Когда молодая женщина приехала в аэропорт, еще не стемнело; прежде чем войти в зал ожидания для пассажиров зарубежных авиалиний, она, взглянув на небо, разглядела над флагштоками с просвечивающими флагами светлые пятна. Она стояла среди встречающих и ждала – лицо, полное ожидания, но не напряженное, открытое и в то же время замкнутое. После того как объявили, что приземлился самолет из Хельсинки, из-за таможенного барьера стали появляться пассажиры, среди них и Бруно с чемоданом и сумкой Duty-free-Shops [1] ; лицо его застыло от усталости. Он был едва ли старше жены, всегда носил двубортный серый костюм в елочку и рубашку с открытом воротом. Глаза у него были такие темно-карие, что зрачки едва различались; он мог долго не отрываясь смотреть на людей, но у тех не появлялось ощущения, что их изучают. В детстве он был лунатиком и взрослым тоже часто разговаривал во сне.
1
Магазин беспошлинной торговли (в аэропорту).
В зале, на глазах у всех, он положил голову на плечо жены, словно ему необходимо было незамедлительно отдохнуть, зарывшись в мех. Она взяла у него из рук сумку и чемодан, и тогда он обнял ее.
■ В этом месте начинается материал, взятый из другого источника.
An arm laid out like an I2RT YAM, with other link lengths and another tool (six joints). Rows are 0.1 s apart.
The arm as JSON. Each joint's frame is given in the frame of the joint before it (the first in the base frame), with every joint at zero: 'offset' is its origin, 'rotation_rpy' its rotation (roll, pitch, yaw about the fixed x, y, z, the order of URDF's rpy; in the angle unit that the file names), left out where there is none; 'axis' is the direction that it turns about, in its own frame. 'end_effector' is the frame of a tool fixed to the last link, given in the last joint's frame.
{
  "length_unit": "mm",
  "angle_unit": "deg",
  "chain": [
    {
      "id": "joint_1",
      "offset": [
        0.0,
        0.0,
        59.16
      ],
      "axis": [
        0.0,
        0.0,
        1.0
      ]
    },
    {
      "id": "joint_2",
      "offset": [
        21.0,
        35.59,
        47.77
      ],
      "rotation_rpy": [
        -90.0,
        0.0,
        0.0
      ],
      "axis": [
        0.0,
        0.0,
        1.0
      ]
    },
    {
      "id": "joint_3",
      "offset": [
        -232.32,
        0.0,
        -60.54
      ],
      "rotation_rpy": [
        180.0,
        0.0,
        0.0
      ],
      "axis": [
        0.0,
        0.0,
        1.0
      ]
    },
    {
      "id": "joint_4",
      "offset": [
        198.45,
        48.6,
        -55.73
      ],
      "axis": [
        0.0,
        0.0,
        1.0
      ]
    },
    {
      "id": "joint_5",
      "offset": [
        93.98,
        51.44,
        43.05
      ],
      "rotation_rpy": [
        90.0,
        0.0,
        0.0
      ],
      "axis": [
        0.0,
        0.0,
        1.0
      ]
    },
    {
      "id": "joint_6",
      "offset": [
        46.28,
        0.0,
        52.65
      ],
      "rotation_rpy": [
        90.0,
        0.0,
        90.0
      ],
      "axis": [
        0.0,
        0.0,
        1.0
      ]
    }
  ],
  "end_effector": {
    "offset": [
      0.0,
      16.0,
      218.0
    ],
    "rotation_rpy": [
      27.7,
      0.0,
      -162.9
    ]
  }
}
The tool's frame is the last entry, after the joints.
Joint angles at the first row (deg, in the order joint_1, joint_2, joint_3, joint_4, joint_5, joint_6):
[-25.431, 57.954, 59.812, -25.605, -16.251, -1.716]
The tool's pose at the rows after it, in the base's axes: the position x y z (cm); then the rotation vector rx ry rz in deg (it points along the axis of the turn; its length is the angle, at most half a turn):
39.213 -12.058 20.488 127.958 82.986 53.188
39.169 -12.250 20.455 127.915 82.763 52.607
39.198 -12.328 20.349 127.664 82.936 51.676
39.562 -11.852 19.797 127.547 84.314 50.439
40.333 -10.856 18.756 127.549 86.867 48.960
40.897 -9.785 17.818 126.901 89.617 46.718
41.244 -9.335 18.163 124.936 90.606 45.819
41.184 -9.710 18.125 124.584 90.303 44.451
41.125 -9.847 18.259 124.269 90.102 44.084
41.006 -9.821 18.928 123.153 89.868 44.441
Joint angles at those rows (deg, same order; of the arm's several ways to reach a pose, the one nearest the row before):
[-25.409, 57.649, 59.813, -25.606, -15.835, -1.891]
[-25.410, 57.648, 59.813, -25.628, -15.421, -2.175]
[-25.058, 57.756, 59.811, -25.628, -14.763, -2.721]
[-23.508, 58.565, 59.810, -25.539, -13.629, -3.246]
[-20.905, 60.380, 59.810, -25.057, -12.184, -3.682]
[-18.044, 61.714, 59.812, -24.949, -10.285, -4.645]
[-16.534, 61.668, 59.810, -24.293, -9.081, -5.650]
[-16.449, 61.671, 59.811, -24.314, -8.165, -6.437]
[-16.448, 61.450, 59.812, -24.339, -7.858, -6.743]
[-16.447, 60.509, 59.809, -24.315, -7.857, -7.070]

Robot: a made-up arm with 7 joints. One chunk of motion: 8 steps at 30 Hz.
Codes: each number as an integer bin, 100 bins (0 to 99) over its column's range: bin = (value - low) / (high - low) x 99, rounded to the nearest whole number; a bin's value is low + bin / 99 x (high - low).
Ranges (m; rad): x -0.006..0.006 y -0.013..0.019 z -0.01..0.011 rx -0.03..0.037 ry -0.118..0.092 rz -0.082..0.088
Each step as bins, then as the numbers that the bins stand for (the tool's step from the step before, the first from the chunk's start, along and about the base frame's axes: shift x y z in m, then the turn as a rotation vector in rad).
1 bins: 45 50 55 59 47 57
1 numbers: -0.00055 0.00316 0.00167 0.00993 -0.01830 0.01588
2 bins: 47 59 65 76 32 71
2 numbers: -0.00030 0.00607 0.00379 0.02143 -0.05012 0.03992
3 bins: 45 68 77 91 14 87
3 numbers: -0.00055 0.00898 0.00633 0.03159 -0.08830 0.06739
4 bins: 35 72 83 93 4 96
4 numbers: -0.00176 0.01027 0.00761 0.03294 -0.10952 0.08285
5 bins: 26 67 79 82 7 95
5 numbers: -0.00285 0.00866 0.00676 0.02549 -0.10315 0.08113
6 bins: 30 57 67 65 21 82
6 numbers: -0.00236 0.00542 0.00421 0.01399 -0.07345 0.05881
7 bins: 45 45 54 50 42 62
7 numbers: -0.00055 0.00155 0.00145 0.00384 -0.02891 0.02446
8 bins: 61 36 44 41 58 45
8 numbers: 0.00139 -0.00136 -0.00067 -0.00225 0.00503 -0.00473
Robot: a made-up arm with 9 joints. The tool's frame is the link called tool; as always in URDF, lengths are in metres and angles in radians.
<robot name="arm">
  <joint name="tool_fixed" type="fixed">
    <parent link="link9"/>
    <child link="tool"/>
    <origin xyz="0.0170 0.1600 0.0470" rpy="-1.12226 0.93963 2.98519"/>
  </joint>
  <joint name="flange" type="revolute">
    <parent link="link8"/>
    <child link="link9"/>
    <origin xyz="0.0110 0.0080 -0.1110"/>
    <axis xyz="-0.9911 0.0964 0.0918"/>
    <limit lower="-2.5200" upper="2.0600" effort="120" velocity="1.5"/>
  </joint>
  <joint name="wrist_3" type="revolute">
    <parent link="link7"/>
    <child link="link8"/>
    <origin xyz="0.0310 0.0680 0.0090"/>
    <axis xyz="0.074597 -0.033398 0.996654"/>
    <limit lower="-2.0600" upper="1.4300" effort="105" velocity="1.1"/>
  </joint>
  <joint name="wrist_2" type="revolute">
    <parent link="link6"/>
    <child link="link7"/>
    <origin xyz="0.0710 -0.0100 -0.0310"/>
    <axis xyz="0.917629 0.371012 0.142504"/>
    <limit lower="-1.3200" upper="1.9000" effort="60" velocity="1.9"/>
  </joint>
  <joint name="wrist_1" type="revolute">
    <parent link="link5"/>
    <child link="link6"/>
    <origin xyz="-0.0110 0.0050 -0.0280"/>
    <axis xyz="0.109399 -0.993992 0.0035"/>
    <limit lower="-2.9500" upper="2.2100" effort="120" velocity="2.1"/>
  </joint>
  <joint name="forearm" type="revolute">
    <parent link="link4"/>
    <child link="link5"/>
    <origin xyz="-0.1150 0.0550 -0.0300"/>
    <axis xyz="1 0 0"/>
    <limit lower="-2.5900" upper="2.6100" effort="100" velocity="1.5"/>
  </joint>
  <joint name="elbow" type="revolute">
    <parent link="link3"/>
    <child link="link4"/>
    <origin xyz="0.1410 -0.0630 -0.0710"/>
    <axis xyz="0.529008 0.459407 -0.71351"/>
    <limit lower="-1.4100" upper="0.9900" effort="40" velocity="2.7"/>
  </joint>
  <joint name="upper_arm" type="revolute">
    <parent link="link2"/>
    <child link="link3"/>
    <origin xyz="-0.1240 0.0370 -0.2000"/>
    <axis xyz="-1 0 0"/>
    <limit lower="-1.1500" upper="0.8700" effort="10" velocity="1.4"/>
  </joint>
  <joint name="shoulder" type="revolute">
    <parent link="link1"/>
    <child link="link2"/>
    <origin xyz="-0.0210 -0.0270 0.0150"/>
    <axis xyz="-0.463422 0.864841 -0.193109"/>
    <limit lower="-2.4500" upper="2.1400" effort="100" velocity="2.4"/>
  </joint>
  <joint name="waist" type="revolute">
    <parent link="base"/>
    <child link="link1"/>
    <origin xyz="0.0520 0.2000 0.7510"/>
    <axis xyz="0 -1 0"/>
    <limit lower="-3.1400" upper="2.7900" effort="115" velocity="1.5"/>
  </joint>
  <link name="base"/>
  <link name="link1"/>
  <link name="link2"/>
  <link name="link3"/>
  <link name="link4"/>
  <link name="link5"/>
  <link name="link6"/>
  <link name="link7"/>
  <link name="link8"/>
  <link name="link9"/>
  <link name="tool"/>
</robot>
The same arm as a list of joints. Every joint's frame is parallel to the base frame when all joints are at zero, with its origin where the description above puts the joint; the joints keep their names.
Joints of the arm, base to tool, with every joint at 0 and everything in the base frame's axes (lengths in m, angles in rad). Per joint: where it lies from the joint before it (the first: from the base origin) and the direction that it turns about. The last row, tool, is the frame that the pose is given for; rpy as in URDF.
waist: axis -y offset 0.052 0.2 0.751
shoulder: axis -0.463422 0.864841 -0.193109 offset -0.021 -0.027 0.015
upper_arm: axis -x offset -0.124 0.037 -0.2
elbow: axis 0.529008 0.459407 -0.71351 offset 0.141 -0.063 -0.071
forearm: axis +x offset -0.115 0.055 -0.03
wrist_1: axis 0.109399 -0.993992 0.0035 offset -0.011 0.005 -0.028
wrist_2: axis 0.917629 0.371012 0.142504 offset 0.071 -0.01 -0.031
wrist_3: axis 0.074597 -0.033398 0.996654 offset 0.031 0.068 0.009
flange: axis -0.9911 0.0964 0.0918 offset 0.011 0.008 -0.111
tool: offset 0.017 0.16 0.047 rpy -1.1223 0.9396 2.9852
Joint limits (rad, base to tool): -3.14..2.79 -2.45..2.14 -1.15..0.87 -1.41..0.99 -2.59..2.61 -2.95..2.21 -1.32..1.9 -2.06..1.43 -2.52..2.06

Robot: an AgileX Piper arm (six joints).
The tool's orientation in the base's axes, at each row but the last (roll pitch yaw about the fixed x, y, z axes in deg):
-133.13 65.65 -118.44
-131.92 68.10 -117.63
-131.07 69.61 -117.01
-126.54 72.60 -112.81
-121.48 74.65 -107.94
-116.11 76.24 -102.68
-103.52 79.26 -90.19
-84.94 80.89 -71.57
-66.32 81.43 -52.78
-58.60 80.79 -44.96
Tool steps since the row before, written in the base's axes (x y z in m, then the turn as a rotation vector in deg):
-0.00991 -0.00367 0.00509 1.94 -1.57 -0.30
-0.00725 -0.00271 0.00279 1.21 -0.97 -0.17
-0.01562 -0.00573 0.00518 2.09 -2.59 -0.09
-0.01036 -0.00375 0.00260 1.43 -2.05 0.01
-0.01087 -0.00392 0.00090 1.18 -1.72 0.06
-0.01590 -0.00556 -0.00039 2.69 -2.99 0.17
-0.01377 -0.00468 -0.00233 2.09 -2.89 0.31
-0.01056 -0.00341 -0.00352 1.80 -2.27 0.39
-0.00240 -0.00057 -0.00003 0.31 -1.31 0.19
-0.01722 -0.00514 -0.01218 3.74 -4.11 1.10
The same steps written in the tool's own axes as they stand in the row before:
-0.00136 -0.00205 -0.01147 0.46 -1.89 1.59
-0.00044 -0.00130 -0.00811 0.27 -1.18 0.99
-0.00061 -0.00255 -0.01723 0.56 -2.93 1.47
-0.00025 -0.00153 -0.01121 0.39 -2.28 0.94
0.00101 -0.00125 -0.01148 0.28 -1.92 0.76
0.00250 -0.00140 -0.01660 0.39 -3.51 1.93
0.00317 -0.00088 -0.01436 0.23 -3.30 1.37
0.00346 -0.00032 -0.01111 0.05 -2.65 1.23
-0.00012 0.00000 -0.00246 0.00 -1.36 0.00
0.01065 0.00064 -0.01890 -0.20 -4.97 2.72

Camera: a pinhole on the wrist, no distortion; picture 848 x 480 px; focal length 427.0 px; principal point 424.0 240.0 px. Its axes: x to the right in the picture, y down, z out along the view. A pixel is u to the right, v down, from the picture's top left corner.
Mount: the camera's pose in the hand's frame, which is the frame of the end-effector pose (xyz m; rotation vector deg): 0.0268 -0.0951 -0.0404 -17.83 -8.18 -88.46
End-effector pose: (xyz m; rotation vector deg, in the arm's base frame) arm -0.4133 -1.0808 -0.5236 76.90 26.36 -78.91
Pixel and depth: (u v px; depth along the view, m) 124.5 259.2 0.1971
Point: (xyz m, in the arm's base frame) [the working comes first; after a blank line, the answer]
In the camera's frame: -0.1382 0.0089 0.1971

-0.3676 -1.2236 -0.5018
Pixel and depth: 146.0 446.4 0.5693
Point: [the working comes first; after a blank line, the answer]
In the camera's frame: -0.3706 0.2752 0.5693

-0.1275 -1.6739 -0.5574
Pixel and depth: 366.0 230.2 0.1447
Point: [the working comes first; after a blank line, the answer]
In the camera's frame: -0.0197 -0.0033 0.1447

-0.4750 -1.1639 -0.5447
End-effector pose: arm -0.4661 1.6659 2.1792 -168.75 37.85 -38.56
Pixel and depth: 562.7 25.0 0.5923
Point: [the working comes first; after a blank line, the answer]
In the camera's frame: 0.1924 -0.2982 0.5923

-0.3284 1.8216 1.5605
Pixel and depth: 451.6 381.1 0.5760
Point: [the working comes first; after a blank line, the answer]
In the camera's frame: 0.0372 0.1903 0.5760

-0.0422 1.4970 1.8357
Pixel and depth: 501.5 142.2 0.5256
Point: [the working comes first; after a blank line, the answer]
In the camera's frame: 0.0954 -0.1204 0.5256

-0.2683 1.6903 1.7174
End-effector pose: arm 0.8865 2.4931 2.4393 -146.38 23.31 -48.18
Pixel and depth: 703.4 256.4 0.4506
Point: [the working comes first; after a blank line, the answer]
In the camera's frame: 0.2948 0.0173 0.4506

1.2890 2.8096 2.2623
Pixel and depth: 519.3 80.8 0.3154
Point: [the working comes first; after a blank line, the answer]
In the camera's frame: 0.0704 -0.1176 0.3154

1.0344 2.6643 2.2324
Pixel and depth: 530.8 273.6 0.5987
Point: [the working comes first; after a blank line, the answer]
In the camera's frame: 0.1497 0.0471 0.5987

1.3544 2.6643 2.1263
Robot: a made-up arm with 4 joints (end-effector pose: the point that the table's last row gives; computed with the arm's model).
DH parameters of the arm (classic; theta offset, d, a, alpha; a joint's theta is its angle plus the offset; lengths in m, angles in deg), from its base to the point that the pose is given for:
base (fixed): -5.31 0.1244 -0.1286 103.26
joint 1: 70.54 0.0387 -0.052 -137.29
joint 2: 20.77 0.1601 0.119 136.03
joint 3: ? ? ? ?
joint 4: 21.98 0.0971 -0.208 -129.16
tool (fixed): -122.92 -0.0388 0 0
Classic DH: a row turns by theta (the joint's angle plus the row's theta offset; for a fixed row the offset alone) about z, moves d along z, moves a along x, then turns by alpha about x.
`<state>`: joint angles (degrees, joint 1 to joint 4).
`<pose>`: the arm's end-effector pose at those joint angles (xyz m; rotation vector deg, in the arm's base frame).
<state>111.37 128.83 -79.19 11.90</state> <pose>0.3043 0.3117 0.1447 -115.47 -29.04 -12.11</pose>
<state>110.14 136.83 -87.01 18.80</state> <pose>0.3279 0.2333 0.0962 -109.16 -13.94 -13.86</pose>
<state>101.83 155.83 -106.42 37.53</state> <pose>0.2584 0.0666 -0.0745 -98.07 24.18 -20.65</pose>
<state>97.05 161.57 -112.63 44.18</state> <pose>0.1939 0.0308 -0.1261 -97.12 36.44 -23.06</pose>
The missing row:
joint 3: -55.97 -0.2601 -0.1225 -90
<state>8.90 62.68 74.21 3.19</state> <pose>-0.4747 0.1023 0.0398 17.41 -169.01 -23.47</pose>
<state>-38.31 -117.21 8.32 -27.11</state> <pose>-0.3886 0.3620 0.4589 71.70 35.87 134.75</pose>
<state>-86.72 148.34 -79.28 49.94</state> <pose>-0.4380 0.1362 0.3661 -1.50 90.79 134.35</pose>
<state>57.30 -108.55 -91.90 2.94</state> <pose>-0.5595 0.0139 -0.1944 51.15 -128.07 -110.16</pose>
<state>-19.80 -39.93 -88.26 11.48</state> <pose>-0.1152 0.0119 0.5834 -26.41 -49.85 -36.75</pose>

Так они стояли долго; от Бруно слегка попахивало спиртным.
В лифте, спускаясь в подземный гараж, он посматривал на нее, она же его внимательно разглядывала.
Она первой села в машину и открыла ему дверцу переднего сиденья. Он еще постоял секунду, уставившись куда-то в пустоту. Потом стукнул себя кулаком по лбу, зажал пальцами нос и стал как бы выдувать воздух из ушей, точно они были до сих пор еще заложены от долгого полета.
В машине, уже свернув с магистрали на дорогу к городку на склоне кряжа, где был их поселок, она положила руку на клавишу радиоприемника и спросила:
– Хочешь музыку?
Он помотал головой. Между тем уже наступила ночь, в административных высотных зданиях вдоль шоссе почти все огни погасли, а в жилых поселках на холмах вокруг все окна ярко светились. Немного погодя Бруно сказал:
– В Финляндии было всегда темно – и днем и ночью. И ни единого слова из того языка, на котором они говорят, я не понимал! В любой другой стране хоть какие-то похожие слова находятся, а у них – никаких интернациональных слов. Единственное слово, которое я запомнил, – это «olut» – пиво. Я частенько там прикладывался. Однажды днем, когда чуть-чуть посветлело, я сидел в кафе самообслуживания и внезапно стал корябать ногтями стол. Темнота, ощущение холода в ноздрях, и не с кем словечком перемолвиться. А как-то ночью я услышал вой волков – чуть ли не с радостью. И еще: время от времени я мочился в унитаз с инициалами нашей фирмы! Хочу тебе кое-что сказать, Марианна: там, на севере, я много думал о тебе и о Стефане, и впервые после долгих лет, прожитых вместе, я ощутил, что мы удивительно подходим друг другу. И как-то вдруг испугался, что от одиночества сойду с ума, да еще на какой-то особенный, жутко мучительный манер, как еще никто не сходил с ума. Я часто говорил тебе, что люблю тебя, но только теперь я чувствую нашу нерушимую связь. Да, на веки вечные. Но самое странное, что теперь, почувствовав это, я и без вас бы прожил.
Немного погодя она положила ладонь ему на колено и спросила:
– А переговоры?
Бруно рассмеялся:
– Количество заказов опять увеличивается. Хоть едят северяне бог знает что, зато с наших тарелок. В следующий раз клиентам с севера придется потрудиться и приехать к нам. Падение цен застопорилось; нам нет больше нужды предоставлять им такую большую скидку, как во время кризиса. – Он снова рассмеялся. – Они даже по-английски не говорят. Мы разговаривали с помощью переводчицы, незамужней женщины с ребенком, она училась у нас. Кажется, на юге.